I don't like your solution for various reasons, which include:
Elements should not be responsible for their membership in a container. It should be the container responsibility to add and remove then.
You generally don't expect methods to only modify the parameter. Methods are generally used to modify the instance, possibly, with some side-effects on the parameters, but I wouldn't expect a method to only change the parameter.

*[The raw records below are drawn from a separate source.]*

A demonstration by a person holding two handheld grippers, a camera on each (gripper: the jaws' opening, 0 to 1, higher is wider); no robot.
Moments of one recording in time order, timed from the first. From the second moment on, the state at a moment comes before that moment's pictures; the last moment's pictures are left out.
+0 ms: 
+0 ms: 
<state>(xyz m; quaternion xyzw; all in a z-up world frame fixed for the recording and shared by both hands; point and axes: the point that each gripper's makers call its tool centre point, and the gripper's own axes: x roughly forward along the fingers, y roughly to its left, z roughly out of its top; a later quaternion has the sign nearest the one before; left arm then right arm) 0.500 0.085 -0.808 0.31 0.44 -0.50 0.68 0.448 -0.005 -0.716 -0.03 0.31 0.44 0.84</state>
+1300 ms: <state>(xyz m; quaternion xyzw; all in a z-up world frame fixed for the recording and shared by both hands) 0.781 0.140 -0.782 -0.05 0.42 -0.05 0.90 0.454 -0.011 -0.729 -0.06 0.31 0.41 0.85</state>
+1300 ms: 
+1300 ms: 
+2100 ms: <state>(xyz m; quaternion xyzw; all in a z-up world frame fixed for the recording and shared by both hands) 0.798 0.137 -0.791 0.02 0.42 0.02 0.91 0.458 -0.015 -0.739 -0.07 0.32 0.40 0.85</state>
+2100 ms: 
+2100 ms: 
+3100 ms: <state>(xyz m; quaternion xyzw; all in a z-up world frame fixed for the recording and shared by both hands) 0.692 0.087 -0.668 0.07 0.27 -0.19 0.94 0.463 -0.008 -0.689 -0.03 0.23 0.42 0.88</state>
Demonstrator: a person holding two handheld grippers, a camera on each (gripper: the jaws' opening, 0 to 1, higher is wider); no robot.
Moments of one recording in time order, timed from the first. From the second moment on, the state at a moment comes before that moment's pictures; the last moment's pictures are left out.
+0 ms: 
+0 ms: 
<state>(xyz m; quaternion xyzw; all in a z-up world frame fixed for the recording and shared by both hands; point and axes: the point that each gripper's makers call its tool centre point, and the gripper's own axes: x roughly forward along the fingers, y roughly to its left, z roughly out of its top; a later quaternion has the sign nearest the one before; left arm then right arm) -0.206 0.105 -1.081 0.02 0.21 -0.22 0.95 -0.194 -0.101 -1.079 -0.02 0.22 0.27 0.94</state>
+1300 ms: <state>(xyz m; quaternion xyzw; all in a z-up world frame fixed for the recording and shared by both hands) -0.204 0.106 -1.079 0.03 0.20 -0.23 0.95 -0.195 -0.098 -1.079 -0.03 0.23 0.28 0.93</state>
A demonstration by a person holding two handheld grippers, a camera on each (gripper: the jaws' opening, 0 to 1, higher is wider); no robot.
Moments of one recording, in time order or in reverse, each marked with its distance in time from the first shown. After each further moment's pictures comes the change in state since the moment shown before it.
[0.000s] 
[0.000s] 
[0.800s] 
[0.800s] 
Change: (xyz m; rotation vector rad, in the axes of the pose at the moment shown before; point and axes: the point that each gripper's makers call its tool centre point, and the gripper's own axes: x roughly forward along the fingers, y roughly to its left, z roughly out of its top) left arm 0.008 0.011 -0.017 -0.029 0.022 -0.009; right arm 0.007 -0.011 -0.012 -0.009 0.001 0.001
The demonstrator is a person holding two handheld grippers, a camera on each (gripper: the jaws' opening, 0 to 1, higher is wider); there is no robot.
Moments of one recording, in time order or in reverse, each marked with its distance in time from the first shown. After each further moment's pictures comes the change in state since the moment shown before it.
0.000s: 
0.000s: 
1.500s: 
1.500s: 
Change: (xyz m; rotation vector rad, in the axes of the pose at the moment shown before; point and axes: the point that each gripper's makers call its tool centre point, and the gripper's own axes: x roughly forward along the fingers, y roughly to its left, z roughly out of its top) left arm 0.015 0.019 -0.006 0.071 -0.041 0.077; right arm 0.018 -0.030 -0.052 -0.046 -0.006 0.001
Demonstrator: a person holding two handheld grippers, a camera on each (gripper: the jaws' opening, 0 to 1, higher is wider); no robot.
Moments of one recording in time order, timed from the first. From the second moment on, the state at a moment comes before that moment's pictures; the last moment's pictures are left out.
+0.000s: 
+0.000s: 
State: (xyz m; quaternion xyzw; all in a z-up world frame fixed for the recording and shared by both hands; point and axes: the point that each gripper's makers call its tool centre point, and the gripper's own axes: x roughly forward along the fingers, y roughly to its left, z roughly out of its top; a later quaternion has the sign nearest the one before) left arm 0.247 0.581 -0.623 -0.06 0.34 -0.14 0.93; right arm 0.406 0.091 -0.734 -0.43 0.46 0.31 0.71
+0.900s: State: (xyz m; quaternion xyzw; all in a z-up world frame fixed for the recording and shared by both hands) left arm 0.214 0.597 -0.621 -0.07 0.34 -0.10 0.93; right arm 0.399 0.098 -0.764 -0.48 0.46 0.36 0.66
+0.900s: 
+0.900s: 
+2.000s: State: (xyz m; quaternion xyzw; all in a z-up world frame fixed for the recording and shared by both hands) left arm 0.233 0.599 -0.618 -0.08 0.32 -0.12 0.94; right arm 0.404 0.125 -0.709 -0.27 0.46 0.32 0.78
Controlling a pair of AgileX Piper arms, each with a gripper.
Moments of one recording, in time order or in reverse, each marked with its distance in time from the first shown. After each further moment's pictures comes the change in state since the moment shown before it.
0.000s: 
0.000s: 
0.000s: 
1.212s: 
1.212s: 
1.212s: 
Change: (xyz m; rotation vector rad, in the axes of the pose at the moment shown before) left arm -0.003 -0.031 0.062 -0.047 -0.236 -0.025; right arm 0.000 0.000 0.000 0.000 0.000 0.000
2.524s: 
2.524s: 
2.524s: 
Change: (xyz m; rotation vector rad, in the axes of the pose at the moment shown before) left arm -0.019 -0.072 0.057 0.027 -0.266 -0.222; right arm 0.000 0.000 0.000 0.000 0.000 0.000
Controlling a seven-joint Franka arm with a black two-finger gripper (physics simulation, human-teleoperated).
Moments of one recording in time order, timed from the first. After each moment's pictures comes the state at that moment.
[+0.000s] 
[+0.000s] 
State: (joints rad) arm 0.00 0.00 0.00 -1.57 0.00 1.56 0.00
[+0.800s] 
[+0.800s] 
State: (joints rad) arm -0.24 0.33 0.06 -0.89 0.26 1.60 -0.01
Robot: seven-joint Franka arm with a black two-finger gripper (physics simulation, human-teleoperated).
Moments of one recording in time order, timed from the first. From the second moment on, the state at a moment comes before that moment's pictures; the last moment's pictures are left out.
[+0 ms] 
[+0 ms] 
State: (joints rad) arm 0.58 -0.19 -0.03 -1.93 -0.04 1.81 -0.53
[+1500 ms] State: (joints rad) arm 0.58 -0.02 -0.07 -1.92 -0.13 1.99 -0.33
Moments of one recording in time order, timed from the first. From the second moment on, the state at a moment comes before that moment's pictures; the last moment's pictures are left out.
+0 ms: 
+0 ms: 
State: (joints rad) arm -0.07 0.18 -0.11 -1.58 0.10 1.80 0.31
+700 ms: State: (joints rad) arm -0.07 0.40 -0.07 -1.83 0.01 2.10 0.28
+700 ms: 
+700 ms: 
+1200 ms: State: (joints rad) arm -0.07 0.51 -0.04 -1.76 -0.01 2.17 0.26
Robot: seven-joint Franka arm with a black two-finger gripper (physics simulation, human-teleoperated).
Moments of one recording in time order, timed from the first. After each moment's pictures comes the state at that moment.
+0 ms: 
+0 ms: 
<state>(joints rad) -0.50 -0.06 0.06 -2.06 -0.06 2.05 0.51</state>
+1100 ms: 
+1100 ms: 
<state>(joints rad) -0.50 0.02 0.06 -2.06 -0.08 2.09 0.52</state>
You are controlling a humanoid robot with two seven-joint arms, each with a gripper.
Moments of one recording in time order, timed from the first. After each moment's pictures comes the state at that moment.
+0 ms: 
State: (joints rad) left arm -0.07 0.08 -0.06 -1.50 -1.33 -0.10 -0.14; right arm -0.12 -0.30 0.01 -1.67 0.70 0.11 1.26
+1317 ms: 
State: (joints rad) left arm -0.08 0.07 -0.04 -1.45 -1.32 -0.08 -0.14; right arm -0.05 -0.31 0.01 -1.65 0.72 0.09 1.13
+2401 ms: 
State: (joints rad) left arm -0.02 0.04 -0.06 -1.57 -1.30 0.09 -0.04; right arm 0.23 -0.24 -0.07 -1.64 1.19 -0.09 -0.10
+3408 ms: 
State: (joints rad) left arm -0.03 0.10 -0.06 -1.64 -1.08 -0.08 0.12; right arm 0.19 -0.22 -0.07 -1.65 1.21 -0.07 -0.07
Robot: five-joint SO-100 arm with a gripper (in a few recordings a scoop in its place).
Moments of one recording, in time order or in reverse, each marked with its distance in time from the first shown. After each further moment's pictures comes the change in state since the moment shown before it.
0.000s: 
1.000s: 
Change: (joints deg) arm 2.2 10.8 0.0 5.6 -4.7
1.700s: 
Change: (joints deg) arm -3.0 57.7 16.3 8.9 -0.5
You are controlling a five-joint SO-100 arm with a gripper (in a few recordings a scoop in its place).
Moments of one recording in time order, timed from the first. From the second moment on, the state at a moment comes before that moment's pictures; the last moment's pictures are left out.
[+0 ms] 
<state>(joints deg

The method doesn't add any real functionality except that it hides how Person is inserted into a list. If you follow this design why didn't you, for example, add a method to remove a Person from the list?
I find:
person.add_to_list(people)
Quite unreadable.
If you think you aren't going to change the container for the Person, i.e. you will always use a list instead, why don't you simply use a list directly? It's simpler, has less overhead and makes you write less code:
people = []
people.append(Person(18))
If you think that you are probably going to change the container used, then I believe it's better to write a People class with an add and a remove method (and whatever else you need). Behind the scenes People can use whatever container it wants to implement these methods. In this way you get a readable, intuitive and robust design:
class People(object):
def __init__(self, people=()):
self._members = list(people)
# add other methods/special methods like __len__ etc.
def add(self, person):
self._members.append(person)
def remove(self, person):
self._members.remove(person)
people = People()
people.add(john)
people.add(jack)
# Change list to set?
class People(object):
def __init__(self, people=()):
self._members = set(people)
def add(self, person):
self._members.add(person)
def remove(self, person):
self._members.remove(person)
I can't really think of a situation where you couldn't replace a call to your person.add_to_list(list) with a list.append(person) call.
The problem here is that you are adding a dependency between your class Person and the list object that hurts encapsulation. If later you want to replace the list with another data structure that doesn't feature the "append" method (such as a custom container), you'll have to add another method Person.add_to_container to retain consistency, or add a append method to your other data structure (if you can and if this makes sense).